This study aimed to evaluate the feasibility and clinical effect of haploidentical hematopoietic stem cell transplantation (haplo-HSCT) for the treatment of pediatric patients with chronic active Epstein-Barr virus infection (CAEBV).

Children with CAEBV who did not have matched donors and underwent haplo-HSCT in Beijing Children's Hospital, Capital Medical University, from October 2016 to June 2020 were analyzed retrospectively. Data relating to the clinical manifestations, engraftment, and prognosis of the children were extracted from medical records.

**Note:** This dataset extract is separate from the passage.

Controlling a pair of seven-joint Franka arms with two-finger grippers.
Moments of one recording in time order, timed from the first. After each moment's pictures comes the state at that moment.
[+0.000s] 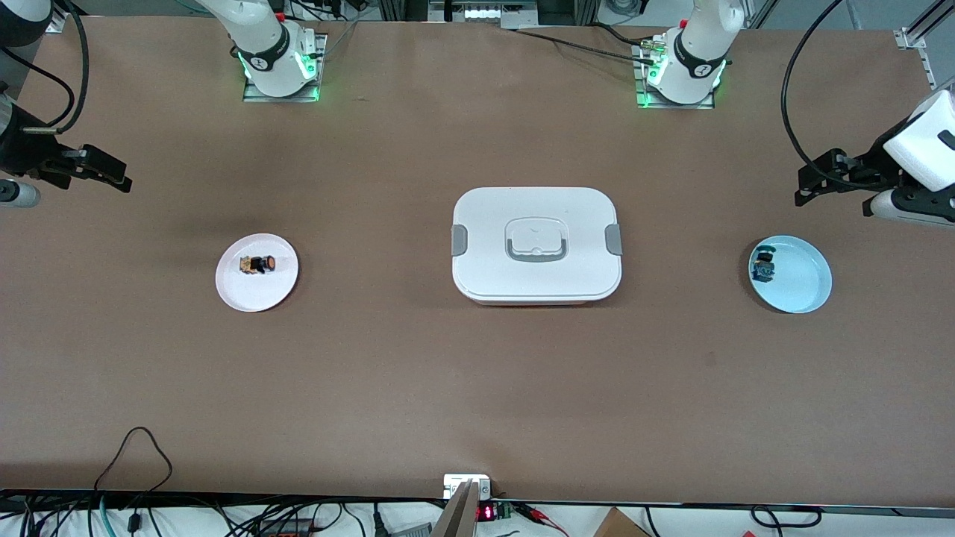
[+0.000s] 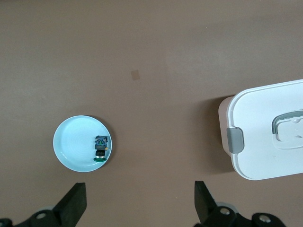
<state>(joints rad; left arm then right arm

Twenty-five patients, including 16 males and 9 females, with an onset age of 5.0 ± 2.6 years and a transplantation age of 6.9 ± 2.9 years, were enrolled in this study. The mean time from diagnosis to transplantation was 3.8 (2.0-40.2) months. The mean observation time was 19.0 ± 12.0 months. Three patients received the reduced intensity conditioning regimen, and the remaining patients all received the modified myeloablative conditioning regimen. By the end of the follow-up, 23 patients were characterized by disease-free survival (DFS), 22 were characterized by event-free survival (EFS), and two died. One of the patients died of thrombotic microangiopathy (TMA), and another died of graft versus host disease (GVHD); this patient discontinued the treatment for economic reasons. The 3-year overall survival (OS) rate was estimated to be 92.0% ± 5.4%, and the 3-year EFS rate was estimated to be 87.4% ± 6.8%. All active patients survived after HSCT event-free. Acute GVHD degrees 1-3 were observed in ten patients (40.0%), and degree IV was observed in six (24.0%), who were all cured except for one patient. Chronic GVHD was observed in nine (36.0%), and most of these cases were mild. The incidence of TMA and veno-occlusive disease (VOD) was 28.0% and 4.0%.

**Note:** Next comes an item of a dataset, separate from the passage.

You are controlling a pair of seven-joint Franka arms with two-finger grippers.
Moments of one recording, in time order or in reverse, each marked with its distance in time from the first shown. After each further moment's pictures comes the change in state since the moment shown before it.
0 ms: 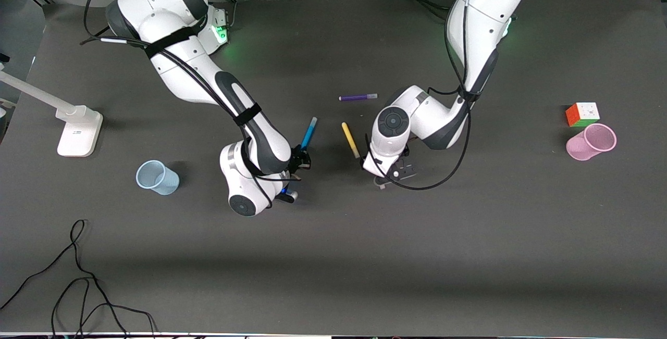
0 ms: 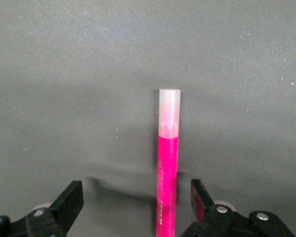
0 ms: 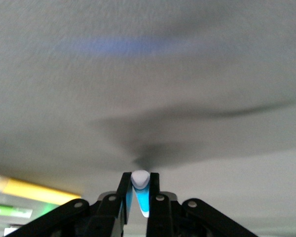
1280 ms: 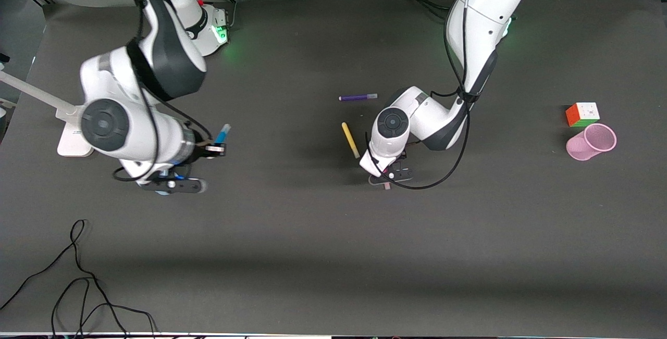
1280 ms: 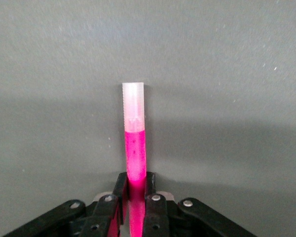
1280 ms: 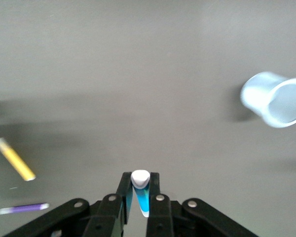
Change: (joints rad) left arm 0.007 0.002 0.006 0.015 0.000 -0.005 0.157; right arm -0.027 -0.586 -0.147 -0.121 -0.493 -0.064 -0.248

Haploidentical hematopoietic stem cell transplantation is safe and effective in the treatment of pediatric CAEBV and can be used as an alternative therapy without matched donors or emergency transplantation. Patients with active disease before HSCT also benefited from haplo-HSCT. Haplo-HSCT requires careful monitoring for complications, such as GVHD and TMA. Early detection of TMA and timely treatment can reduce mortality and can improve the survival rate.